Dataset items
»»

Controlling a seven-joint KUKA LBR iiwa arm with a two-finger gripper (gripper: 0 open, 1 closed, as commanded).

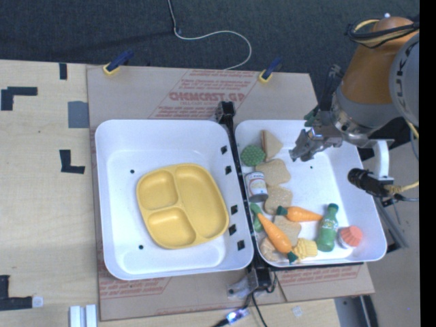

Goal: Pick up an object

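Gripper (304, 148) above right bin (344, 172), upper part, clear of toys. Finger state: cannot tell; nothing seen held. Carrot (276, 234), bottle (328, 227), bread (276, 172) lie in bin. Pick not yet done.

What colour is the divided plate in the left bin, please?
Yellow: the three-compartment plastic plate shows best in the camera view.

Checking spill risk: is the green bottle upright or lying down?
Lying down: the green bottle rests on its side on the right bin's floor.
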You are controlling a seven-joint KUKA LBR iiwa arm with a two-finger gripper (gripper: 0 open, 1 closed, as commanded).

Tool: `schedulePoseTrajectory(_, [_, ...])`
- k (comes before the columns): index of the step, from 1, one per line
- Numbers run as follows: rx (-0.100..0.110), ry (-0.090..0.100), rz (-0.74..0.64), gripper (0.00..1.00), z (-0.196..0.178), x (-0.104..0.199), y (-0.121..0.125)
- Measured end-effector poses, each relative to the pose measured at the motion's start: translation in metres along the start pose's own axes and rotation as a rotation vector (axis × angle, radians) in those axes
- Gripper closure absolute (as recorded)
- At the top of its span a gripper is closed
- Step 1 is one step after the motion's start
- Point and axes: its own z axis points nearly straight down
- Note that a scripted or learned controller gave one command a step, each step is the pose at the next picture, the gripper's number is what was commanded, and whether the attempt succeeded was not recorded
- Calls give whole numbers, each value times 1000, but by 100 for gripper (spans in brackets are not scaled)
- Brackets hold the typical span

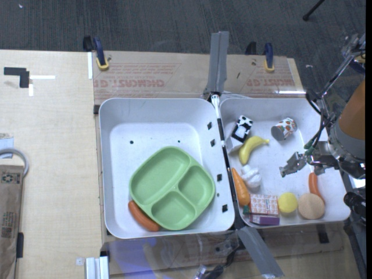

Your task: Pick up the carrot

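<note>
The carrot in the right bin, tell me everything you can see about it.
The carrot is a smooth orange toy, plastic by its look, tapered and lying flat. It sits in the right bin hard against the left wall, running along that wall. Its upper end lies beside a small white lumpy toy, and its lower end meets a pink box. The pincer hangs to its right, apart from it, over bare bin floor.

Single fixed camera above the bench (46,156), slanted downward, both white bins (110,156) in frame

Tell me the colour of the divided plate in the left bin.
Light green; the divided plate shows clearly in the camera view.
</note>
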Motion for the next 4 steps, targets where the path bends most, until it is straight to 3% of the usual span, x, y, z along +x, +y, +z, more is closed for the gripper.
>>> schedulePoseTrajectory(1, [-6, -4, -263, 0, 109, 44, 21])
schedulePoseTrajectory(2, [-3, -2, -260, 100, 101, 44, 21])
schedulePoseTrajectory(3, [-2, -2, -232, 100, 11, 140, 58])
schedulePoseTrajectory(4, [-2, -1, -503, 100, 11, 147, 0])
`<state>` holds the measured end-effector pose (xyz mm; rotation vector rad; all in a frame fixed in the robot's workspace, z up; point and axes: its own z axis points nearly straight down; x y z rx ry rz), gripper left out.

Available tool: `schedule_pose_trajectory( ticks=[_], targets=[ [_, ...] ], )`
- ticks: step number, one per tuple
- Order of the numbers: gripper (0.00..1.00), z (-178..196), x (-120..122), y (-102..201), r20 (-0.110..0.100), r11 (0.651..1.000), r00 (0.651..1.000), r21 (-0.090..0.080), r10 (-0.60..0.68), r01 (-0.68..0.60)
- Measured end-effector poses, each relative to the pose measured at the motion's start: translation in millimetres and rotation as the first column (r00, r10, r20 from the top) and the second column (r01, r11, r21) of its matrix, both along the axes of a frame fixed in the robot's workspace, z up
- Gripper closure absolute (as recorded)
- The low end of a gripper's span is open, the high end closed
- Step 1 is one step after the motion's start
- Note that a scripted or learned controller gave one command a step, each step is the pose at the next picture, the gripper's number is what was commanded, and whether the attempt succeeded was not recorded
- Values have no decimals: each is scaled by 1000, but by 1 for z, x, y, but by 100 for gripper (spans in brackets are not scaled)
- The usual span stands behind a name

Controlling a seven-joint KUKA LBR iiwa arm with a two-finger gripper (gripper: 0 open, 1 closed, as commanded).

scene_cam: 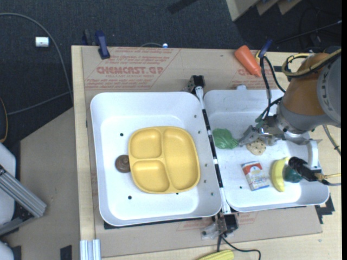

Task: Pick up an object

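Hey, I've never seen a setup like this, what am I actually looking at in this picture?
This is one camera fixed above a workbench, looking down at a slant. The grey and orange machine on the right is a robot arm that is meant to pick something up. Its gripper sits low in the right bin, over a tan cookie-like piece; I can't tell whether it grips anything. Nearby lie a green leafy item, a small red and white box, a yellow banana and a dark teal object. The left bin holds a yellow divided plate and a small brown round thing.
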<state>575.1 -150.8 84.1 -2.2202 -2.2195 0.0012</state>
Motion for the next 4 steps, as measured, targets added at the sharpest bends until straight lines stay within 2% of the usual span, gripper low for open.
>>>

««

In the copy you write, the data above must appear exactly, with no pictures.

### SOLUTION
Controlling a seven-joint KUKA LBR iiwa arm with a two-finger gripper (gripper: 0 open, 1 closed, as commanded).


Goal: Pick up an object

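Gripper (304, 148) above right bin (344, 172), upper part, clear of toys. Finger state: cannot tell; nothing seen held. Carrot (276, 234), bottle (328, 227), bread (276, 172) lie in bin. Pick not yet done.

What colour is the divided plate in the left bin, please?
Yellow: the three-compartment plastic plate shows best in the camera view.

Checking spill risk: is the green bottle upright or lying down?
Lying down: the green bottle rests on its side on the right bin's floor.
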You are controlling a seven-joint KUKA LBR iiwa arm with a two-finger gripper (gripper: 0 open, 1 closed, as commanded).

Tool: `schedulePoseTrajectory(_, [_, ...])`
- k (comes before the columns): index of the step, from 1, one per line
- Numbers run as follows: rx (-0.100..0.110), ry (-0.090..0.100), rz (-0.74..0.64), gripper (0.00..1.00), z (-0.196..0.178), x (-0.104..0.199), y (-0.121..0.125)
- Measured end-effector poses, each relative to the pose measured at the motion's start: translation in metres along the start pose's own axes and rotation as a rotation vector (axis × angle, radians) in those axes
- Gripper closure absolute (as recorded)
- At the top of its span a gripper is closed
- Step 1 is one step after the motion's start
- Point and axes: its own z axis points nearly straight down
- Note that a scripted or learned controller gave one command a step, each step is the pose at the next picture, the gripper's number is what was commanded, and whether the attempt succeeded was not recorded
- Calls give whole numbers, each value times 1000, but by 100 for gripper (spans in brackets are not scaled)
- Brackets hold the typical span


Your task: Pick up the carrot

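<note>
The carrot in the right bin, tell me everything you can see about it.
The carrot is a smooth orange toy, plastic by its look, tapered and lying flat. It sits in the right bin hard against the left wall, running along that wall. Its upper end lies beside a small white lumpy toy, and its lower end meets a pink box. The pincer hangs to its right, apart from it, over bare bin floor.

Single fixed camera above the bench (46,156), slanted downward, both white bins (110,156) in frame

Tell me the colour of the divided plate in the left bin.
Light green; the divided plate shows clearly in the camera view.
</note>
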Motion for the next 4 steps, targets where the path bends most, until it is straight to 3% of the usual span, x, y, z along +x, +y, +z, more is closed for the gripper.
>>> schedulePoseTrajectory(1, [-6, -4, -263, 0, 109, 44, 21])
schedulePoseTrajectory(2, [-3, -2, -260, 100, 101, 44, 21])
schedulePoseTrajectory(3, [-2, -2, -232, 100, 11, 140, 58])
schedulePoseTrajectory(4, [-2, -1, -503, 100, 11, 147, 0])
`<state>` holds the measured end-effector pose (xyz mm; rotation vector rad; all in a frame fixed in the robot's workspace, z up; point and axes: its own z axis points nearly straight down; x y z rx ry rz), gripper left out.

Available tool: `schedule_pose_trajectory( ticks=[_], targets=[ [_, ...] ], )`
- ticks: step number, one per tuple
- Order of the numbers: gripper (0.00..1.00), z (-178..196), x (-120..122), y (-102..201), r20 (-0.110..0.100), r11 (0.651..1.000), r00 (0.651..1.000), r21 (-0.090..0.080), r10 (-0.60..0.68), r01 (-0.68..0.60)
- Measured end-effector poses, each relative to the pose measured at the motion's start: translation in millimetres and rotation as the first column (r00, r10, r20 from the top) and the second column (r01, r11, r21) of its matrix, both along the axes of a frame fixed in the robot's workspace, z up
- Gripper closure absolute (as recorded)
- The low end of a gripper's span is open, the high end closed
- Step 1 is one step after the motion's start
- Note that a scripted or learned controller gave one command a step, each step is the pose at the next picture, the gripper's number is what was commanded, and whether the attempt succeeded was not recorded
- Values have no decimals: each is scaled by 1000, but by 1 for z, x, y, but by 100 for gripper (spans in brackets are not scaled)
- The usual span stands behind a name

Controlling a seven-joint KUKA LBR iiwa arm with a two-finger gripper (gripper: 0 open, 1 closed, as commanded).

scene_cam: 

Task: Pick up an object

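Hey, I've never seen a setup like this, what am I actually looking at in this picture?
This is one camera fixed above a workbench, looking down at a slant. The grey and orange machine on the right is a robot arm that is meant to pick something up. Its gripper sits low in the right bin, over a tan cookie-like piece; I can't tell whether it grips anything. Nearby lie a green leafy item, a small red and white box, a yellow banana and a dark teal object. The left bin holds a yellow divided plate and a small brown round thing.
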<state>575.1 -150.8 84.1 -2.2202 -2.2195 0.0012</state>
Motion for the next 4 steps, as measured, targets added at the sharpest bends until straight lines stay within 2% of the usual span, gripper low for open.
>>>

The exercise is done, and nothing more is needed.